Work instructions:
Copy out and return the lines from the one holding "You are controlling" to the end of the listing below, both included, omitting the pictures.

Raw data:
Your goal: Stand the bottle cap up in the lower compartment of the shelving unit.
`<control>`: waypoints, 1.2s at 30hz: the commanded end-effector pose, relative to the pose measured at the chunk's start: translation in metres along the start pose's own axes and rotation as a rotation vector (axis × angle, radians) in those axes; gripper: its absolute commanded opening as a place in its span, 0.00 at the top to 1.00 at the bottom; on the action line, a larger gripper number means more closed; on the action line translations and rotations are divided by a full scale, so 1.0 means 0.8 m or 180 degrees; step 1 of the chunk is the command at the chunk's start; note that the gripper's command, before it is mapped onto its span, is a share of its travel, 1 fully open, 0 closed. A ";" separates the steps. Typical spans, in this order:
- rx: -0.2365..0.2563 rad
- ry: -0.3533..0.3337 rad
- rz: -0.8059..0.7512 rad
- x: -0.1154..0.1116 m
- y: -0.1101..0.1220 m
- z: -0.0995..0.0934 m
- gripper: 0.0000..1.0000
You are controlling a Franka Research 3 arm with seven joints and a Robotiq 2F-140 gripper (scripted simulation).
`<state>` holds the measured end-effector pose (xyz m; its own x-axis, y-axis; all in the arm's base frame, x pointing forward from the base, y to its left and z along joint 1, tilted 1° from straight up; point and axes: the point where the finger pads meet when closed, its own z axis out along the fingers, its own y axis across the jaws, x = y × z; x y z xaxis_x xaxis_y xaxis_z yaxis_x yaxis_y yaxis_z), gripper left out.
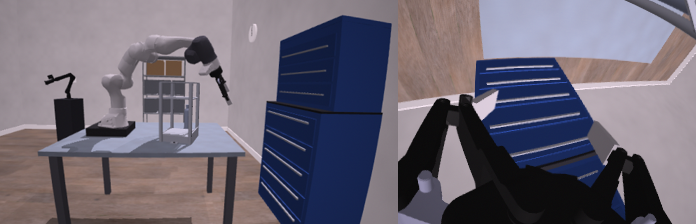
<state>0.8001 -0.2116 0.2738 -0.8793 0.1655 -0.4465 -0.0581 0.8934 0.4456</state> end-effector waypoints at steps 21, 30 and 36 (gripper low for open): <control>-0.0020 -0.0011 -0.0003 -0.024 0.019 -0.032 0.00; -0.0004 -0.0003 -0.0001 -0.067 0.071 -0.121 0.00; 0.0000 -0.0001 0.0000 -0.069 0.075 -0.127 0.00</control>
<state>0.8039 -0.2131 0.4151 -0.8486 0.1273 -0.5134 -0.1063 0.9098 0.4013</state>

Output below:
You are controlling a Franka Research 3 arm with seven joints and a Robotiq 2F-140 gripper (scripted simulation).
`<state>` holds the measured end-effector pose (xyz m; its own x-axis, y-axis; all in the arm's base frame, x pointing forward from the base, y to its left and z along joint 1, tilted 1° from straight up; point and axes: the point where the finger pads meet when closed, its own z axis out along the fingers, its own y axis across the jaws, x = y × z; x y z xaxis_x xaxis_y xaxis_z yaxis_x yaxis_y yaxis_z), gripper left out.
<state>0.8001 -0.2116 0.2738 -0.8793 0.1655 -0.4465 -0.0581 0.8934 0.4456</state> end-effector waypoints at steps 21, 30 and 36 (gripper low for open): <control>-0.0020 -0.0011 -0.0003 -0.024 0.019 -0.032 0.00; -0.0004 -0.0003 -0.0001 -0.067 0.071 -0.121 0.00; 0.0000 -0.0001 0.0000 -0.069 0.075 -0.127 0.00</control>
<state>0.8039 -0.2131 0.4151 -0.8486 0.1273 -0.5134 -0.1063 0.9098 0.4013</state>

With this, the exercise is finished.